Work to complete:
Could you set down every entry exactly as it appears?

Items from a data source

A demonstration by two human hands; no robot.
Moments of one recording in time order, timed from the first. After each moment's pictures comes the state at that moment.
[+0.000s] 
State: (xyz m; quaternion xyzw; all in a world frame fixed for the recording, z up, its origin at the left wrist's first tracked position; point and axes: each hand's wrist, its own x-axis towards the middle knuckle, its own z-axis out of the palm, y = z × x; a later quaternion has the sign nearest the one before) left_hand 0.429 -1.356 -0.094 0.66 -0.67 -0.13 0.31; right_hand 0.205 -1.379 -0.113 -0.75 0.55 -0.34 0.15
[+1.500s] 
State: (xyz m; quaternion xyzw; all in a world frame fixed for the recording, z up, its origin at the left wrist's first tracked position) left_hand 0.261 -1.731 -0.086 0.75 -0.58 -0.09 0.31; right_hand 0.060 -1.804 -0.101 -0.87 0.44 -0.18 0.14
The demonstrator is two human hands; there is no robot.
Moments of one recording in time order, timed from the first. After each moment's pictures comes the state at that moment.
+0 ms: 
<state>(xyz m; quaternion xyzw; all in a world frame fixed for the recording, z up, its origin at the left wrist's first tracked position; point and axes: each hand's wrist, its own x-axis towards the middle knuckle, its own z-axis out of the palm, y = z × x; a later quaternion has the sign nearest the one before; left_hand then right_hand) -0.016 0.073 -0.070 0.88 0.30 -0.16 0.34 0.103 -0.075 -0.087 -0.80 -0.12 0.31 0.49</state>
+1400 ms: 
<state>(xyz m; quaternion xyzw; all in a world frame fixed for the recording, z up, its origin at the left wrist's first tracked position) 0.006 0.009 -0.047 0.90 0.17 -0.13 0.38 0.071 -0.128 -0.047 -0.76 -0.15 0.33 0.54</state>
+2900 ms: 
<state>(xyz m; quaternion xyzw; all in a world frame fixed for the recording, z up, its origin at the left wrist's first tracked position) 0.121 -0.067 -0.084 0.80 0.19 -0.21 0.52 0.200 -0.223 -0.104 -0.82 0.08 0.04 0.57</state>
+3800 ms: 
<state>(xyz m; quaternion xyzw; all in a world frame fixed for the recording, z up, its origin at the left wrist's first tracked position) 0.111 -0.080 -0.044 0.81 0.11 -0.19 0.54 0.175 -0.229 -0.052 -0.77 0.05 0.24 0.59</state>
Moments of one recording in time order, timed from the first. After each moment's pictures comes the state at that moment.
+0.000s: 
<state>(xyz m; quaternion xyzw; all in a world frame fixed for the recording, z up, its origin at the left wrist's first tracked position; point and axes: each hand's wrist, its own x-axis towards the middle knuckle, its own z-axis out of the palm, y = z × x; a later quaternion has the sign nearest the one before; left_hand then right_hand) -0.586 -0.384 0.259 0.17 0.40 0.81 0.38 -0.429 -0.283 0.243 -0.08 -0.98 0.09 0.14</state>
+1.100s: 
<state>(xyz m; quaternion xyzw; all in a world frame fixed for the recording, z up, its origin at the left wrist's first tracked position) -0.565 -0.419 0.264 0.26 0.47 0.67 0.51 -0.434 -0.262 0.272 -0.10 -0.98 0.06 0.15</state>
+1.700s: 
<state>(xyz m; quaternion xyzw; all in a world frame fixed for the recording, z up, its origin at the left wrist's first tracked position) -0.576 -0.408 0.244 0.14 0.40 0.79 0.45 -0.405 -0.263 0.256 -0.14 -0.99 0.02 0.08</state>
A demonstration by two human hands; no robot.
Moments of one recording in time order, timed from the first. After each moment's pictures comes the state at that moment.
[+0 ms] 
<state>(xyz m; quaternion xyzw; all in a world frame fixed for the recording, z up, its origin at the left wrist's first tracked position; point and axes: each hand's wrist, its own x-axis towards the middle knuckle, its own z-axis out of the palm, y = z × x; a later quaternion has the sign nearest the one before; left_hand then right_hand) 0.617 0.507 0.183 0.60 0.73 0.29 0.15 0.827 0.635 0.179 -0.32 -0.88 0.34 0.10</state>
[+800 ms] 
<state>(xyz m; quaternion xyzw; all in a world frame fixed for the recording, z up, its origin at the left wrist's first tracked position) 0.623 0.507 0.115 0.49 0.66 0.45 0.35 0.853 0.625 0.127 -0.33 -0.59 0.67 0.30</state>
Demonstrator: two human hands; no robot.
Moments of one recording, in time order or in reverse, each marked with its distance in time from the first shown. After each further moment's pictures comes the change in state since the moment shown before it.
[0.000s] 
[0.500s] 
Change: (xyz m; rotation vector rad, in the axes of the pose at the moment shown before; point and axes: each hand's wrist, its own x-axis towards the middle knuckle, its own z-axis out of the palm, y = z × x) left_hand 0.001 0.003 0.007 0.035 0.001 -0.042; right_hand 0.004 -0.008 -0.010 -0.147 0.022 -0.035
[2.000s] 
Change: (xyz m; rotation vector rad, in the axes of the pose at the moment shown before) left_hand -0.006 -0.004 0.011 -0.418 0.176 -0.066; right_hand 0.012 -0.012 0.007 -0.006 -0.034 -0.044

Written solution:
A demonstration by two human hands; no robot.
Moments of one recording in time order, timed from the first. After each moment's pictures comes the state at that moment.
[+0.000s] 
State: (xyz m; quaternion xyzw; all in a world frame fixed for the recording, z up, its origin at the left wrist's first tracked position; point and axes: each hand's wrist, its own x-axis towards the middle knuckle, its own z-axis out of the palm, y = z × x; a later quaternion has the sign nearest the one before) left_hand 0.429 -1.356 -0.094 0.66 -0.67 -0.13 0.31; right_hand 0.205 -1.379 -0.113 -0.75 0.55 -0.34 0.15
[+1.500s] 
State: (xyz m; quaternion xyzw; all in a world frame fixed for the recording, z up, its origin at the left wrist's first tracked position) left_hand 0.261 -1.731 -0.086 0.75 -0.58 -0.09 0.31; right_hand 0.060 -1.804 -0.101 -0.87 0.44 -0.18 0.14
The demonstrator is two human hands; there is no robot.
Moments of one recording in time order, timed from the first. After each moment's pictures comes the state at that moment.
+0 ms: 
<state>(xyz m; quaternion xyzw; all in a world frame fixed for the recording, z up, its origin at the left wrist's first tracked position; point and axes: each hand's wrist, its own x-axis towards the middle knuckle, its own z-axis out of the palm, y = z × x; a later quaternion has the sign nearest the one before; left_hand then right_hand) -0.016 0.073 -0.070 0.88 0.30 -0.16 0.34 0.103 -0.075 -0.087 -0.80 -0.12 0.31 0.49</state>
+1400 ms: 
<state>(xyz m; quaternion xyzw; all in a world frame fixed for the recording, z up, its origin at the left wrist's first tracked position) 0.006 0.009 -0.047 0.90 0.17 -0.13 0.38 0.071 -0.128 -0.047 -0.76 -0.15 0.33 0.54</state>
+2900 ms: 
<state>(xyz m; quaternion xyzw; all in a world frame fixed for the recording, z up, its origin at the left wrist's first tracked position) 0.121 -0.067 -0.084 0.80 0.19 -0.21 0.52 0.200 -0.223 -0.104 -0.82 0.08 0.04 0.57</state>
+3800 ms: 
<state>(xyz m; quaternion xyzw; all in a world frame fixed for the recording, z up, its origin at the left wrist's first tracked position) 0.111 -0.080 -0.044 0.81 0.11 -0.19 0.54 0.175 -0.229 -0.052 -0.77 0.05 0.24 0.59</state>
Moments of one recording in time order, timed from the first. After each moment's pictures comes the state at that moment.
+0.000s: 
<state>(xyz m; quaternion xyzw; all in a world frame fixed for the recording, z up, its origin at the left wrist's first tracked position; point and axes: each hand's wrist, its own x-axis towards the middle knuckle, its own z-axis out of the palm, y = z × x; a later quaternion has the sign nearest the one before; left_hand then right_hand) -0.586 -0.384 0.259 0.17 0.40 0.81 0.38 -0.429 -0.283 0.243 -0.08 -0.98 0.09 0.14</state>
+1.100s: 
<state>(xyz m; quaternion xyzw; all in a world frame fixed for the recording, z up, its origin at the left wrist's first tracked position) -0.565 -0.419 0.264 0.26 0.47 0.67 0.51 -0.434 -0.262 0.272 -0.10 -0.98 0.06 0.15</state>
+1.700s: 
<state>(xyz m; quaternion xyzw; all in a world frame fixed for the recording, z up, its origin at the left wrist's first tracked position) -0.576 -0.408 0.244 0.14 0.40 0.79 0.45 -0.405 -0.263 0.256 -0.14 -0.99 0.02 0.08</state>
A demonstration by two human hands; no robot.
Moments of one recording in time order, timed from the first. After each moment's pictures comes the state at that moment.
[+0 ms] 
<state>(xyz m; quaternion xyzw; all in a world frame fixed for the recording, z up, its origin at the left wrist's first tracked position; point and axes: each hand's wrist, its own x-axis towards the middle knuckle, its own z-axis out of the palm, y = z × x; a later quaternion has the sign nearest the one before; left_hand then right_hand) 0.617 0.507 0.183 0.60 0.73 0.29 0.15 0.827 0.635 0.179 -0.32 -0.88 0.34 0.10</state>
[+800 ms] 
<state>(xyz m; quaternion xyzw; all in a world frame fixed for the recording, z up, its origin at the left wrist's first tracked position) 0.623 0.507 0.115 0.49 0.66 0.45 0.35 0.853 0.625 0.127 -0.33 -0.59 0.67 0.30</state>
Demonstrator: two human hands; no robot.
Moments of one recording, in time order or in reverse, each marked with its distance in time from the first shown. After each further moment's pictures comes the change in state since the moment shown before it.
[0.000s] 
[0.500s] 
Change: (xyz m; rotation vector rad, in the axes of the pose at the moment shown before; point and axes: each hand's wrist, its own x-axis towards the middle knuckle, its own z-axis out of the palm, y = z × x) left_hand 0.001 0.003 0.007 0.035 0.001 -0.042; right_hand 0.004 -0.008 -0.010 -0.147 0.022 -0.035
[2.000s] 
Change: (xyz m; rotation vector rad, in the axes of the pose at the moment shown before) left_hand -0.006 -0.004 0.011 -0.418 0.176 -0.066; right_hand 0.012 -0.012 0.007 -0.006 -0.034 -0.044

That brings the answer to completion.